* [DIRECTIONS]
Your output should be the line with "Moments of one" and all following lines of the data below, through the end, repeated exactly.

* [EXERCISE DATA]
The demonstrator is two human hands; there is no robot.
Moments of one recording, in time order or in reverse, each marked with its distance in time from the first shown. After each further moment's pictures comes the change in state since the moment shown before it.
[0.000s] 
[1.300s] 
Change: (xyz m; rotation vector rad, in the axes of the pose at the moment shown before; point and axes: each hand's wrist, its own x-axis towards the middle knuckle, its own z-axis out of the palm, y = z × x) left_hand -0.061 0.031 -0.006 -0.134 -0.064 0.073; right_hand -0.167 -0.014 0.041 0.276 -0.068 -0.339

* [FINISHED TASK]
Moments of one recording, in time order or in reverse, each marked with its distance in time from the first shown. After each further moment's pictures comes the change in state since the moment shown before it.
[0.000s] 
[1.300s] 
Change: (xyz m; rotation vector rad, in the axes of the pose at the moment shown before; point and axes: each hand's wrist, its own x-axis towards the middle knuckle, its own z-axis out of the palm, y = z × x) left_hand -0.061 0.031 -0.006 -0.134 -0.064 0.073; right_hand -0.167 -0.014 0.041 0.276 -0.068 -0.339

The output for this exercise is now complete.